[Source records]
----

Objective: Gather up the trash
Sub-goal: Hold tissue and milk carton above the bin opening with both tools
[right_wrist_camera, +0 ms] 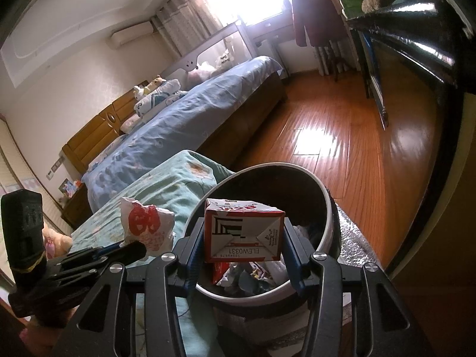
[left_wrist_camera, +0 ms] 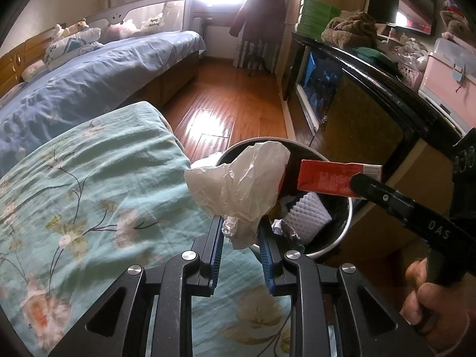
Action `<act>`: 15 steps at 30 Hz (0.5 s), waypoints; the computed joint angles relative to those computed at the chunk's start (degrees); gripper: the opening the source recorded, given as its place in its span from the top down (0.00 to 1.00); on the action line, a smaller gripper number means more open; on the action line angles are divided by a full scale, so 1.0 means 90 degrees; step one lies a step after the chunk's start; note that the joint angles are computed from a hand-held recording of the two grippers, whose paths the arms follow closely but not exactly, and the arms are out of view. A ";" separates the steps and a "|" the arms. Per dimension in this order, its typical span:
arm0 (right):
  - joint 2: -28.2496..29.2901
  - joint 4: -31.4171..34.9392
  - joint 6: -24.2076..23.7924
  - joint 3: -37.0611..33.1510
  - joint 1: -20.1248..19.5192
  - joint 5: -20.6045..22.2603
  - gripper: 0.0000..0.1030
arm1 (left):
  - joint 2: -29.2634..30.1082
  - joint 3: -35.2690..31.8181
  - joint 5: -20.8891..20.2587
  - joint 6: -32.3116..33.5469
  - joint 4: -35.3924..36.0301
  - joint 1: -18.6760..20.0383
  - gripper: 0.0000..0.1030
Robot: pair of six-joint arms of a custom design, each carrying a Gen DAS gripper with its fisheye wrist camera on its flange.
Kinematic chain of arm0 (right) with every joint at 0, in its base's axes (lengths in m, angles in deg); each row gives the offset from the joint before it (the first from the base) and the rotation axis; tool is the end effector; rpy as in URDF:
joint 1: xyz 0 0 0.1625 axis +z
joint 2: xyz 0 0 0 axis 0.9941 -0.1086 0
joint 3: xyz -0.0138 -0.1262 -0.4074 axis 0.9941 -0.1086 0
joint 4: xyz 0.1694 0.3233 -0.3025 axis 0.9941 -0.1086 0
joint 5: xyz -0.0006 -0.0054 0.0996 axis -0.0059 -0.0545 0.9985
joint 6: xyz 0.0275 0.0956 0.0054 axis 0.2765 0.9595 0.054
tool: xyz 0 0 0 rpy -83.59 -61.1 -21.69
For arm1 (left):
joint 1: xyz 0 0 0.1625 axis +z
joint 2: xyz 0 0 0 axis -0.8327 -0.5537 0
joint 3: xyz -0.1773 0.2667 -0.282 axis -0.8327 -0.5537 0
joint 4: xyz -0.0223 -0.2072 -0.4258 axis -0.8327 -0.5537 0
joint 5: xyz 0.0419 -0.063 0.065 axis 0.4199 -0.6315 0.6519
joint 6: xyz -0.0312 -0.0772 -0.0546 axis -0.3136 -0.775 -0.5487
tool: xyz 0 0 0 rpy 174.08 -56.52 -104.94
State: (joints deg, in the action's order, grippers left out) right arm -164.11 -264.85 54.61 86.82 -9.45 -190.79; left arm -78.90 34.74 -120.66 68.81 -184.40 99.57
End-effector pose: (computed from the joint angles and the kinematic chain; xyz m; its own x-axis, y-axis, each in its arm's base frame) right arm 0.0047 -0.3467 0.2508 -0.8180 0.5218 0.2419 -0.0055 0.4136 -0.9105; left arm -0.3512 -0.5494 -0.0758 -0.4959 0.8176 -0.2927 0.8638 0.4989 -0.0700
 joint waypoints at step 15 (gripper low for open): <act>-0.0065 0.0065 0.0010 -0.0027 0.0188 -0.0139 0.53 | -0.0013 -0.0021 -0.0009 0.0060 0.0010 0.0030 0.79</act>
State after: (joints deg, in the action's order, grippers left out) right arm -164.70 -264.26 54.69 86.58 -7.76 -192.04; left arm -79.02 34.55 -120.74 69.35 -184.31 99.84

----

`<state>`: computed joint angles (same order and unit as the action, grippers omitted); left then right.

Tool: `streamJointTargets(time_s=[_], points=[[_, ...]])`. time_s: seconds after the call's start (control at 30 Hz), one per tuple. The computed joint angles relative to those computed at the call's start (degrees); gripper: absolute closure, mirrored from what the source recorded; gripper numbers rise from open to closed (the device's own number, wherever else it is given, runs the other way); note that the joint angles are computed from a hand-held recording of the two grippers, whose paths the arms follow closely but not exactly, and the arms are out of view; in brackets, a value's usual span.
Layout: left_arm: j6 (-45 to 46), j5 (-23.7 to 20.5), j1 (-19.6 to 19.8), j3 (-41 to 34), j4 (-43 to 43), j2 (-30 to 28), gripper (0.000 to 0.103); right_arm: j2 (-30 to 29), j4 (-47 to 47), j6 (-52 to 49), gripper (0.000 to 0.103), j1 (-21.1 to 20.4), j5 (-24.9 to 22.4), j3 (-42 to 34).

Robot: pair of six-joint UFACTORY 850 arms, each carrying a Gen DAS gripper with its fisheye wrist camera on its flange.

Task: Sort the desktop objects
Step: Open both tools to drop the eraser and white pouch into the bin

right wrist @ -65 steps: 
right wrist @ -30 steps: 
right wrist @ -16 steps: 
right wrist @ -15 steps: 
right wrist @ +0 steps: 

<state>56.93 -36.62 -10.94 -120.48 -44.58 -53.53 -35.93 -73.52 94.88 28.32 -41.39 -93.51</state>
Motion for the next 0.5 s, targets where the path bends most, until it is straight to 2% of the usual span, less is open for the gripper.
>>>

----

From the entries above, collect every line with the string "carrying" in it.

FINAL ANSWER:
Robot: pair of six-joint arms of a custom design, each carrying a Gen DAS gripper with its fisheye wrist camera on its flange.
Robot: pair of six-joint UFACTORY 850 arms, each carrying a Gen DAS gripper with its fisheye wrist camera on its flange.

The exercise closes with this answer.